_REQUIREMENT:_ What follows is a set of records. Copy them exactly and leave out the images.

--- START ---

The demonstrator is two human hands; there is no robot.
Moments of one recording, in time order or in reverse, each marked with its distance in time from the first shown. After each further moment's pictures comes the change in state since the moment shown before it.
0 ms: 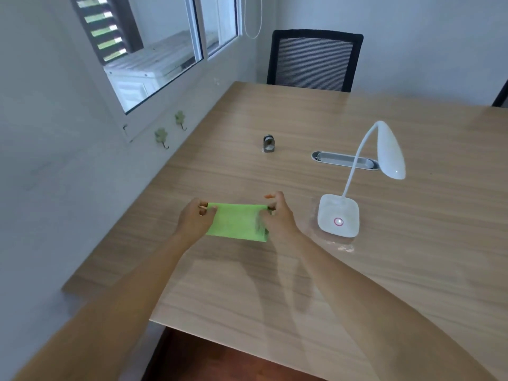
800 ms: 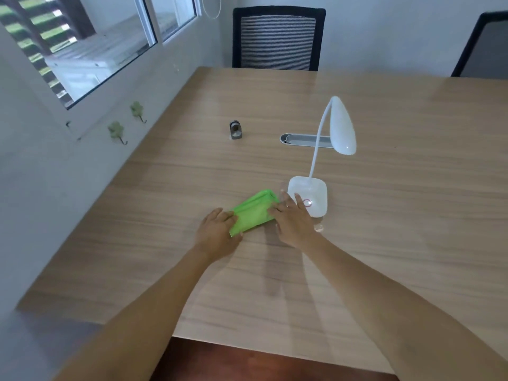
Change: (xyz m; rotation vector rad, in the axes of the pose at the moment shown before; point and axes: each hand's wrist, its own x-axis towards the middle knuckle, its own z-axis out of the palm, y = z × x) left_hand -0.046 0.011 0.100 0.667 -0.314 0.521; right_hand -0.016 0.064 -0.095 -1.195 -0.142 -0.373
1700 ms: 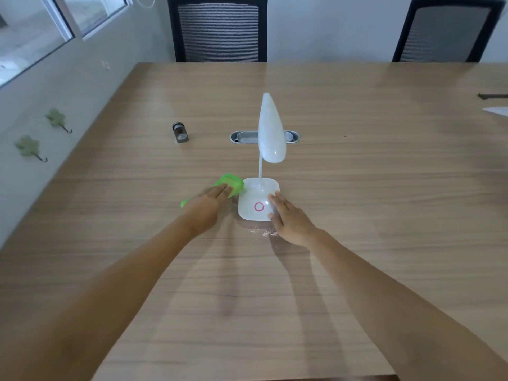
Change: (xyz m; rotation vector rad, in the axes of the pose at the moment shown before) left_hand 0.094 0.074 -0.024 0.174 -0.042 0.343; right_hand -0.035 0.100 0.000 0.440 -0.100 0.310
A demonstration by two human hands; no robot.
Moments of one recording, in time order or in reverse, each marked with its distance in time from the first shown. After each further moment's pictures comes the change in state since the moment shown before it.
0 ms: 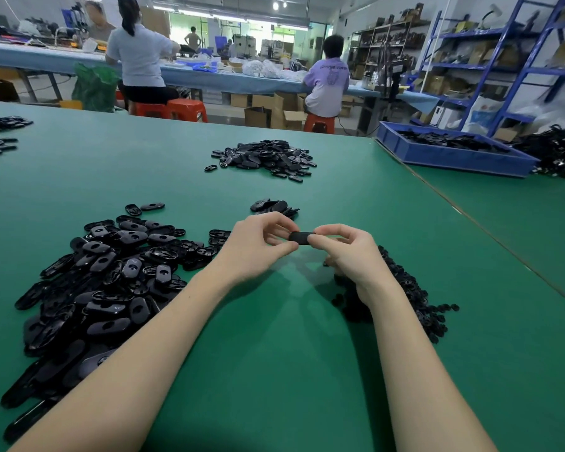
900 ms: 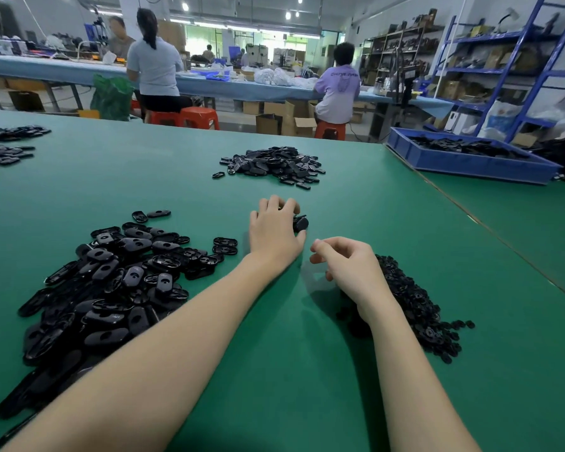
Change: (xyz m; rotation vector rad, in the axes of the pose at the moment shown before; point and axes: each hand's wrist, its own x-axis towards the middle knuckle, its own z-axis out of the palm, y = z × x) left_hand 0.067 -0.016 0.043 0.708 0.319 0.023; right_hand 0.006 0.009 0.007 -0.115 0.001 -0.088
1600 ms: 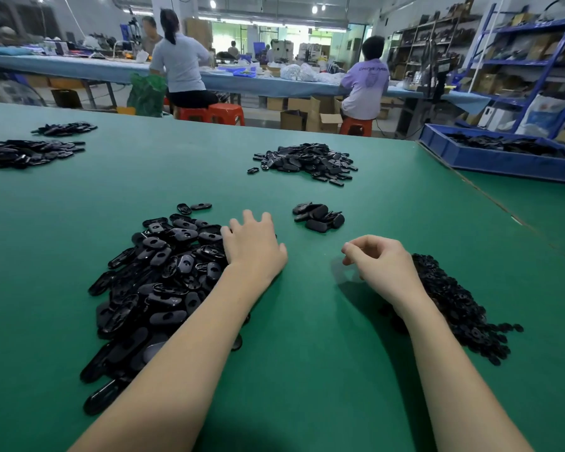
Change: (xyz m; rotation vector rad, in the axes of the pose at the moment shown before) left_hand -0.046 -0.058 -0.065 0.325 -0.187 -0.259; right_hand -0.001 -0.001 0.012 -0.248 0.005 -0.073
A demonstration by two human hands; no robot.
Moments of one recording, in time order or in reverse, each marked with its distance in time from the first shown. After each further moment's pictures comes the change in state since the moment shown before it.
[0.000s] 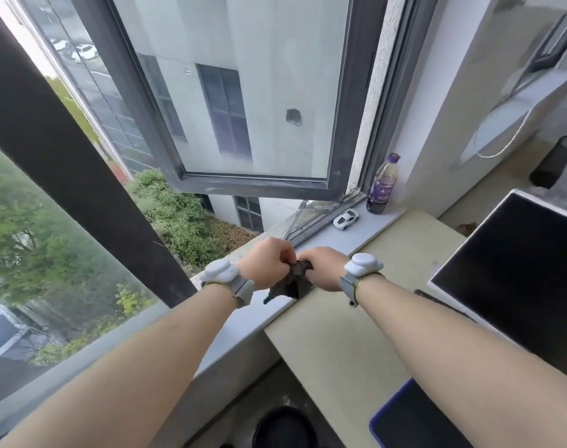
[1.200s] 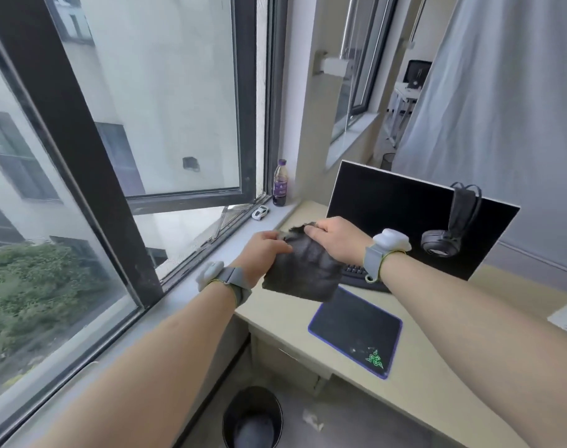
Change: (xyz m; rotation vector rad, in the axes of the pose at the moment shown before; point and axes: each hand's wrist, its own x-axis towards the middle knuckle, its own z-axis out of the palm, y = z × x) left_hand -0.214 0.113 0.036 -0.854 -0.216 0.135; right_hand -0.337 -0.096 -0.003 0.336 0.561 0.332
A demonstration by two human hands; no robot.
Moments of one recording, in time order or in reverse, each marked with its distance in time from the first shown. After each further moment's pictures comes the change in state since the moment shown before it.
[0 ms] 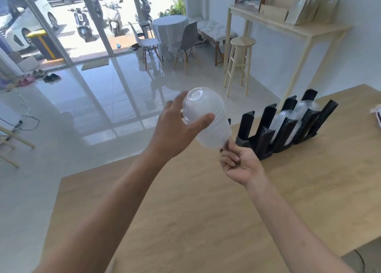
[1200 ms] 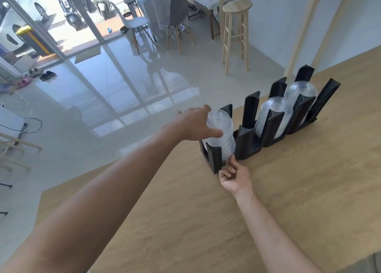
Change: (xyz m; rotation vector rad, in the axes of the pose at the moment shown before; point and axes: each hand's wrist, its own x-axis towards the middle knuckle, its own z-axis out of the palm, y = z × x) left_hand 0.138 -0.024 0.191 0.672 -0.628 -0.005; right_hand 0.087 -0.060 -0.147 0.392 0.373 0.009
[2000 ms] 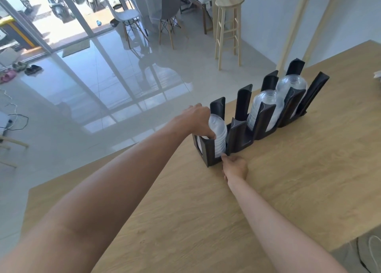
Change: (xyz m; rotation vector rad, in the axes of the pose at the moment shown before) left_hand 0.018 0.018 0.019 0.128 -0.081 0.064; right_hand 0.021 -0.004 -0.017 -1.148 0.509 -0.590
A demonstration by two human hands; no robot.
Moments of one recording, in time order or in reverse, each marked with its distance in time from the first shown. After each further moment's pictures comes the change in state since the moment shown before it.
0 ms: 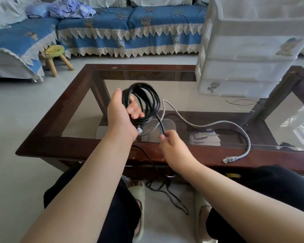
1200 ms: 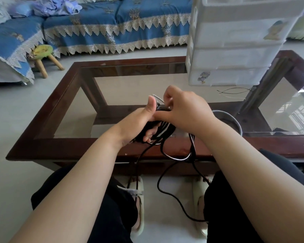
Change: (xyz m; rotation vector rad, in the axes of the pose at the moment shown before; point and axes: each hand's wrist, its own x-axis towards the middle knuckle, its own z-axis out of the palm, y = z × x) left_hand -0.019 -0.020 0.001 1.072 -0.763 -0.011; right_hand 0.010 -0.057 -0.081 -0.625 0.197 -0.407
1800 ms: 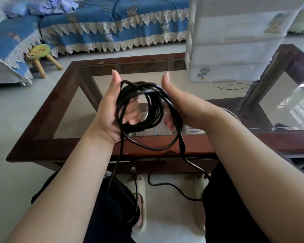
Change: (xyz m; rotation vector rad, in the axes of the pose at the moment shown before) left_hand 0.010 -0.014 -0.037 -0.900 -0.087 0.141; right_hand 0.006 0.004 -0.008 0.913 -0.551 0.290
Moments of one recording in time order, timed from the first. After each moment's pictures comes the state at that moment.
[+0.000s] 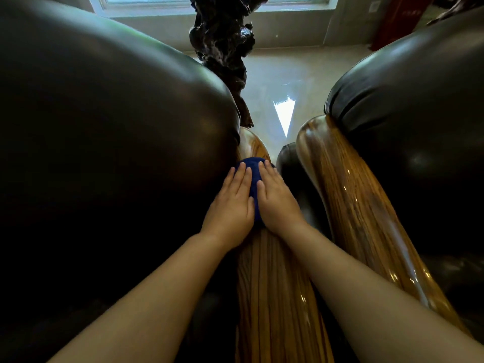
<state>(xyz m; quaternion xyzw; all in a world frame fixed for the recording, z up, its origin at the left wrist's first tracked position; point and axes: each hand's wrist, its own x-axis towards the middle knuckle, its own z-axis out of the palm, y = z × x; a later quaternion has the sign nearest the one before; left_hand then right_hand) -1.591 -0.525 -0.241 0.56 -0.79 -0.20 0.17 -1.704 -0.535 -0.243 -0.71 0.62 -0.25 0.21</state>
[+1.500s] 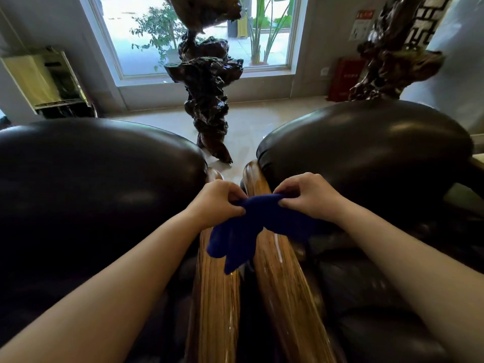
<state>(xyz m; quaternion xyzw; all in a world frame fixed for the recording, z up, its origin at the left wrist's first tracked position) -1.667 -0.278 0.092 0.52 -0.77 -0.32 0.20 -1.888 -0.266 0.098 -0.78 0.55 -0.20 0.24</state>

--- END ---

_ANSWER BOX:_
The demonstrator is two human hands; there is no robot.
Moments of one recording, in time order or in reverse, each marked with its distance in time from the first shown. After each further moment's pictures comes the change in state since the moment shown before it.
0 ms: 
800 ms: 
Change: (xyz m; rotation vector rad, in the axes of the pose at the moment shown before; point and axes: each hand's wrist, its own x-axis towards the middle knuckle, its own z-axis out of the palm, y = z × x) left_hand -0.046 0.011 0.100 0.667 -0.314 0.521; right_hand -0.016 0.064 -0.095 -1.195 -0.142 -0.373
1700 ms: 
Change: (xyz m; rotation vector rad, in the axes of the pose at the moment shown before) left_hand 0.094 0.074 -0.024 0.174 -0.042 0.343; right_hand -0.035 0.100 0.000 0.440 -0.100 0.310
A demonstration by two human hands; no robot.
Moments of one recording, in time order or in reverse, each marked with its distance in time from the first shown. After each further moment's pictures comes the change in state since the moment shown before it.
0 ms: 
900 ms: 
Change: (xyz m; rotation vector rad, in the axes of the pose at the moment shown before; point and axes: each hand's wrist, its own x-axis towards the middle knuckle, its own z-axis out of the palm, y = z × x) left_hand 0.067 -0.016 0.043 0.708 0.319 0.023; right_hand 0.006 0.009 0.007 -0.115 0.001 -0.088
1600 ms: 
Change: (xyz m; rotation vector rad, in the axes of the pose at the moment shown before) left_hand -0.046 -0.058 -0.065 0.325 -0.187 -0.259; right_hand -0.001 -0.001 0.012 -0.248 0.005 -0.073
A demonstration by two human hands; no robot.
Moments of one recording, in time order or in reverse, each marked with its distance in time from the first shown. After each further moment's pictures comes the change in state since the moment shown before it.
[0.000s] 
[1.200s] 
Change: (xyz m; rotation vector rad, in the axes of the pose at the moment shown before; point and axes: each hand's wrist, its own x-axis towards the middle knuckle, its own z-axis out of the palm, y = z × x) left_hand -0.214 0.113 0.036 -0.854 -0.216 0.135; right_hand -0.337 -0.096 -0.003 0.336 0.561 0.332
A demonstration by two human hands; no robot.
Moments of one recording, in time order or in reverse, each marked with its distance in time from the first shown. After each further moment's pictures comes the change in state since the moment shown before it.
[0 ms] 
[1200 ms] 
Change: (xyz m; rotation vector rad, in the axes of the pose at the moment shown before; point and axes: each hand's wrist, its own x-axis towards the middle knuckle, its own z-axis out of the palm, y = z × x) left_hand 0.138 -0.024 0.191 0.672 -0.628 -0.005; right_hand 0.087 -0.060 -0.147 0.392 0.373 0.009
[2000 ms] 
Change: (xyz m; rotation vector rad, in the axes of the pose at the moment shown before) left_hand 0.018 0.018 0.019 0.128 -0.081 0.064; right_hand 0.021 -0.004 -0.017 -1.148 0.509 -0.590
A demonstration by two human hands; no robot.
Moments of one recording, in time order or in reverse, each marked with its distance in time from the first shown. After each further moment's pictures comes the change in state since the moment shown before it.
0 ms: 
1200 ms: 
Change: (xyz m; rotation vector rad, in the axes of the pose at the moment shown before; point and axes: each hand's wrist, its own x-axis towards the middle knuckle, its own z-axis out of the palm, y = z × x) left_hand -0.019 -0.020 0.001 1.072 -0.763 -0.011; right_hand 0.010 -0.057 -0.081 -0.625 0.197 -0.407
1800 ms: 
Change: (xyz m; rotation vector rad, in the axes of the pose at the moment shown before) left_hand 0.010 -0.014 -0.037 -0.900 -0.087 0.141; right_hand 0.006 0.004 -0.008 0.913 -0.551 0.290
Moments of one recording in time order, timed from the first. After each moment's pictures comes the state at that moment.
[+0.000s] 
<state>(xyz m; quaternion xyzw; all in a world frame fixed for the recording, z up, its origin at the left wrist's first tracked position; point and axes: each hand's wrist, its own x-axis towards the middle knuckle, its own z-axis out of the palm, y = z × x; a later quaternion has the sign nearest the one before; left_hand then right_hand) -1.591 -0.525 -0.241 0.56 -0.79 -0.20 0.17 -1.704 -0.535 -0.243 -0.71 0.62 -0.25 0.21</state>
[+1.500s] 
<state>(xyz m; quaternion xyzw; all in a world frame fixed for the recording, z up, its origin at the left wrist's first tracked position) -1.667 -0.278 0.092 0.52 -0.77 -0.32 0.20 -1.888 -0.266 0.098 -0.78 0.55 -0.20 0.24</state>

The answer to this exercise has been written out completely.